Rousseau and Revolution was published by Simon & Schuster in 1967 and won the Pulitzer Prize for General Nonfiction in 1968. The tenth volume covered the period from the Seven Years’ War (1756) to the outbreak of the French Revolution (1789), with Jean-Jacques Rousseau as the counterweight to Voltaire’s rationalism. Where Voltaire championed reason, Rousseau championed feeling; where Voltaire defended civilization, Rousseau questioned it. The tension between these two visions — and the explosive political consequences of that tension — gave the volume its dramatic structure.
The Pulitzer Prize was a vindication for the Durants. Professional historians had long been skeptical of their project — too popular, too narrative, too lacking in original archival research. The Pulitzer recognized what the public had known for decades: that the Durants had produced a cultural achievement of genuine magnitude.
Collecting Rousseau and Revolution
First edition (Simon & Schuster, New York, 1967): Cloth binding with dust jacket.
Market values:
- Fine in dust jacket: $30–$80
- Very good: $10–$30
The Pulitzer Prize association gives this volume a slight premium over other later volumes in the series.

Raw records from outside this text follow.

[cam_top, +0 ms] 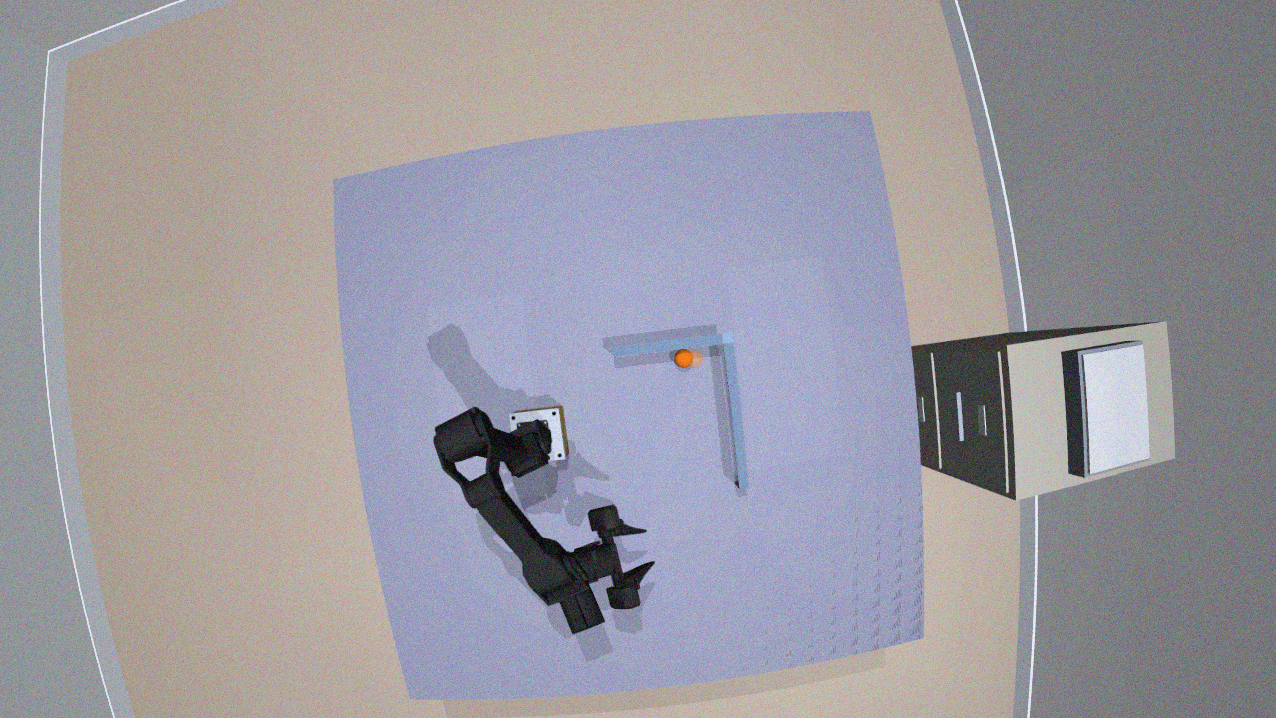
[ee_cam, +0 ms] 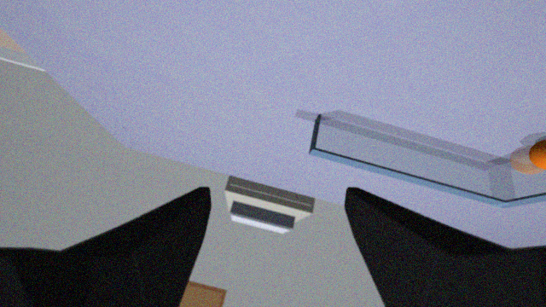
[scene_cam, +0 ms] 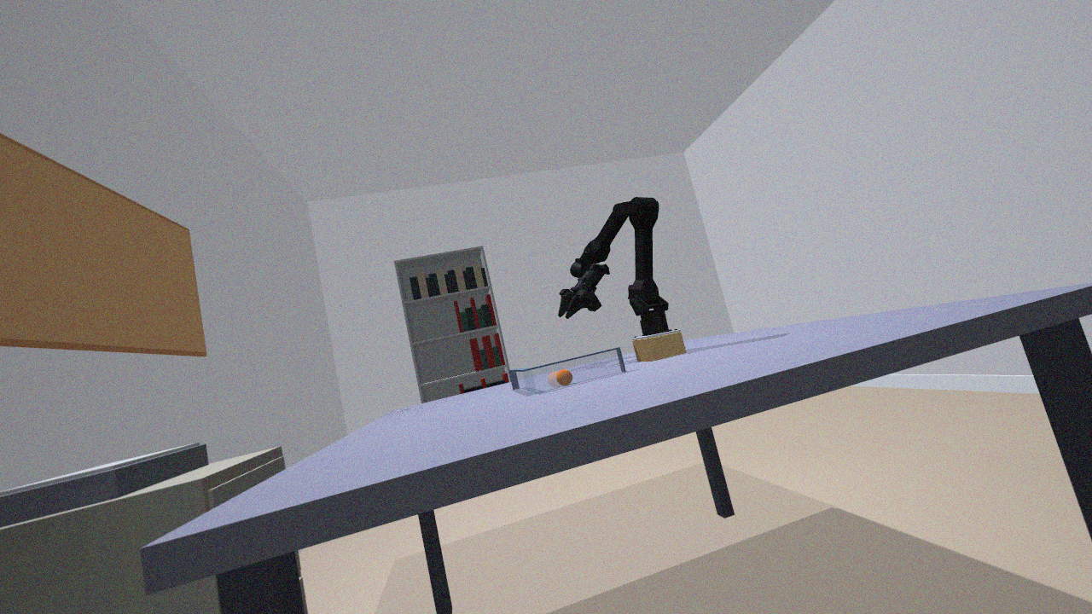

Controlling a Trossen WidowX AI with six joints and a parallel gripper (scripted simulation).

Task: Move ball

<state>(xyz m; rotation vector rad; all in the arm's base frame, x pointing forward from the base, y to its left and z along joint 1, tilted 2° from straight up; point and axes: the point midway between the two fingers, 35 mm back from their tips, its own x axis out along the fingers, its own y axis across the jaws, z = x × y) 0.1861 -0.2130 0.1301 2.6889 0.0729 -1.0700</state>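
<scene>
My gripper tip is now 11 cm short of the orange ball, 34 cm to the right of it and 17 cm above it. From my gripper tip the other things lie so: see-through copy of ball: 13 cm ahead, 33 cm to the left, 17 cm below.
</scene>
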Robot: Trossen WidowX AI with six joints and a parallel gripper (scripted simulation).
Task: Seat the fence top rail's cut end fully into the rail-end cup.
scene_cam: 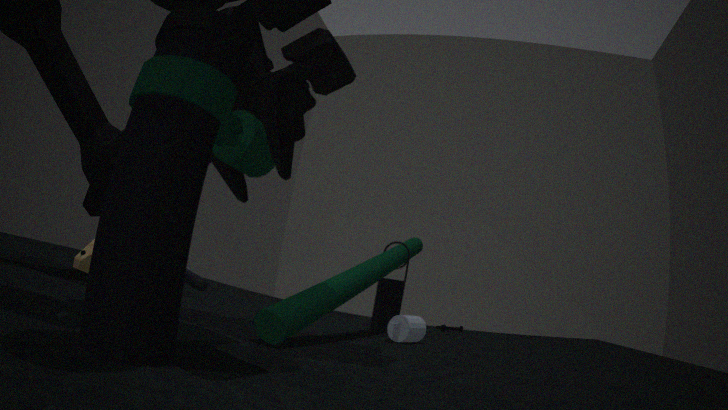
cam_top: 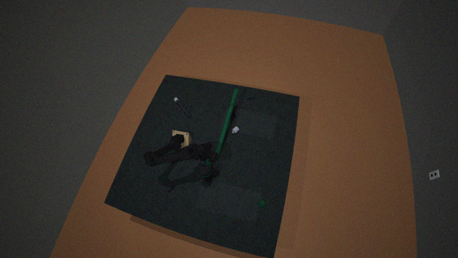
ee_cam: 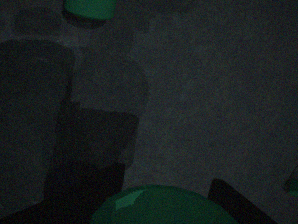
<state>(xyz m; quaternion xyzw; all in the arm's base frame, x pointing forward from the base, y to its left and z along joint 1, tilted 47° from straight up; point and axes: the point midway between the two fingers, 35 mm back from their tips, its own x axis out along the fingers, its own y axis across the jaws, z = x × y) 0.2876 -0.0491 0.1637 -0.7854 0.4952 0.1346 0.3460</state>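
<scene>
Right now the green rail-end cup is 20 mm behind my gripper tip, 20 mm to the right of it and 30 mm above it. Round my gripper tip: short dark post (40 mm ahead, 450 mm to the left, 20 mm below).
</scene>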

Projected values (2026–2036): Moderate appreciation. Pulitzer Prize winner.
The Pre-Revolutionary World
Rousseau and Revolution (1967) is Volume X and won the Pulitzer Prize for General Nonfiction. It covers European civilization from 1756 to 1789 — the decades before the French Revolution. Rousseau’s radical ideas about nature, education, and the social contract provide the intellectual framework, but Durant covers the full cultural life of the era: Mozart, Goethe, Catherine the Great, and the American Revolution. The volume represents the Durants’ finest collaborative achievement and benefits from decades of accumulated skill.
Frequently Asked Questions
Why did this win the Pulitzer? The committee recognized both the volume’s quality and the cumulative achievement of the series. By 1968, Durant had been working on The Story of Civilization for over thirty years, and the Pulitzer acknowledged a life’s work as much as a single book.